(Reuters) - Goldman Sachs Group Inc posted a blockbuster fourth-quarter profit that dwarfed Wall Street estimates on Tuesday, but executives warned that capital markets activity fueling results lately will probably slow down and that the bank’s consumer business will take longer to get in the black.
Analysts pressed Chief Executive David Solomon and Chief Financial Officer Stephen Scherr about whether Goldman can hit profit targets they established if trading revenue declines meaningfully and if growth in Goldman’s retail business, Marcus, is much slower than expected.
They maintained firm-wide targets for efficiency and return-on-equity, suggesting that Goldman may lean on cost cuts instead of revenue growth to reach them.
“We’ve got levers to pull on expense,” Scherr said.
Management also backed away from an earlier goal to turn Marcus profitable in 2021.

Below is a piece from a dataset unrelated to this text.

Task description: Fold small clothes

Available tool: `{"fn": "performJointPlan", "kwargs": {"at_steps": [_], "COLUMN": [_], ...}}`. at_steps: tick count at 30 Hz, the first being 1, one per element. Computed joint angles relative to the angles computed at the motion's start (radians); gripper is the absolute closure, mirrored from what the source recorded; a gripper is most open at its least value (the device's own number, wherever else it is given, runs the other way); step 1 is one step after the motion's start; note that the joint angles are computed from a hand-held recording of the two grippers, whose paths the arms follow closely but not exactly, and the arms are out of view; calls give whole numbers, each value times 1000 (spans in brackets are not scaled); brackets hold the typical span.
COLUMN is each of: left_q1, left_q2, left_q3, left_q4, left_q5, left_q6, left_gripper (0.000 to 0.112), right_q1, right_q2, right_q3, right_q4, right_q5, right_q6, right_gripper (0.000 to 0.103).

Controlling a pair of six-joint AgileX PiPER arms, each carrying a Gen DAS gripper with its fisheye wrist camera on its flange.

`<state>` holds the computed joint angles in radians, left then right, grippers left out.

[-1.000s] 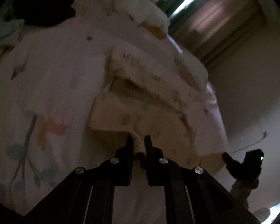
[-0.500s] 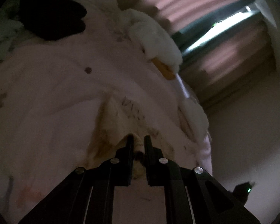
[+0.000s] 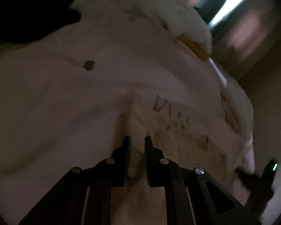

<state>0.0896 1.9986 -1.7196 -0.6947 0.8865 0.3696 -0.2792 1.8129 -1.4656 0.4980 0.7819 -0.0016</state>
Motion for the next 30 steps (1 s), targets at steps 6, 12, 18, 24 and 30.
{"fn": "performJointPlan", "kwargs": {"at_steps": [6, 12, 18, 24, 30], "left_q1": [-75, -111, -71, 112, 206], "left_q2": [-150, -244, -365, -346, -288], "left_q3": [90, 176, 406, 532, 570], "left_q4": [133, 173, 153, 20, -214], "left_q5": [-51, -56, -86, 65, 127], "left_q6": [42, 50, 121, 196, 300], "left_gripper": [102, 87, 41, 39, 36], "right_q1": [-2, 49, 70, -56, -137], "right_q2": [-161, -306, -463, -590, -612], "right_q3": [64, 136, 307, 589, 799], "right_q4": [2, -83, -166, 13, 306], "right_q5": [-5, 22, 81, 87, 19], "right_q6": [-41, -60, -87, -232, -379], "right_gripper": [54, 54, 41, 27, 24]}}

Goldman hit the brakes on expanding consumer loans due to the coronavirus pandemic, while also investing more heavily in Marcus’s infrastructure. The business is on track to reach a deposit-growth goal, but it will take at least another year to turn a profit, Solomon said.
Goldman shares fell 1.6% to $296.27 in afternoon trading.
Solomon made Marcus a cornerstone of his broader strategy to make Goldman look more like a full-service lender catering to individuals and global corporations alike. But his strategy has faced questions from the start – about whether Goldman was out of its depth with consumer lending, whether it could compete against the likes of JPMorgan Chase & Co or Citigroup Inc when providing services to companies or whether it could deliver aggressive growth targets without a major acquisition.
Just last week, Goldman agreed to take over General Motors Co’s credit-card portfolio. The bank is considering further deals to bulk up Marcus, Reuters reported.
Nonetheless, Marcus represents a tiny portion of Goldman’s overall revenue – just 2.7% last year, as its Wall Street businesses flourished – underscoring how hard it will be for the bank to build a consumer franchise that becomes a household name like Chase or Bank of America Corp without a substantial acquisition.
UBS analyst Brennan Hawken asked management why they would invest Goldman’s own capital in technology and other infrastructure if there was an easy way to grow through M&A.
“The bar to do something significant is extremely high, and it’s not an easy thing to do,” said Solomon.
Management re-affirmed targets to reduce costs to 60% of revenue and produce a 13% return-on-equity by 2022. Last year, Goldman’s costs were 65% of revenue and its ROE, which measures how much profit the bank can squeeze from shareholder funds, 11.1%.
Goldman still intends to grow consumer deposits to over $125 billion by 2024, up from $97 billion in 2020.
Analysts mostly celebrated Goldman’s fourth-quarter results, which were driven by huge trading gains as well as a surge in underwriting fees.
The bank’s net income attributable to common shareholders more than doubled, to $4.4 billion, or $12.08 per share, from $1.7 billion, or $4.69 per share, in the year-earlier period.
Analysts had expected a profit of $7.47 per share on average, according to IBES data from Refinitiv.
“It was an exceptionally strong quarter,” said Oppenheimer analyst Chris Kotowski.
Revenue at all four of Goldman’s businesses rose in the final quarter, but trading added the most to its bottom line, jumping 23% to $4.3 billion on robust volumes and asset values.
Goldman’s trading operation registered its best annual performance in a decade as investors churned portfolios during a rollercoaster year. Dips and turns in coronavirus infection rates and policy responses, combined with social-injustice protests and a historic U.S. election created lots of volatility.
Trading accounted for 47% of Goldman’s revenue in 2020, up from 40% the prior year.
Investment banking revenue jumped 27% to $2.6 billion during the fourth quarter, driven mainly by equity underwriting, which was up 195% from the same period in 2019.
Total revenue climbed 18% to $11.7 billion.
The results helped Goldman absorb a $3 billion settlement with the U.S. Department of Justice and other regulators over its role in Malaysia’s 1MDB corruption scandal. The bank also set aside $3.1 billion to cover bad loans, compared to $1.1 billion last year, reflecting the impact of the pandemic.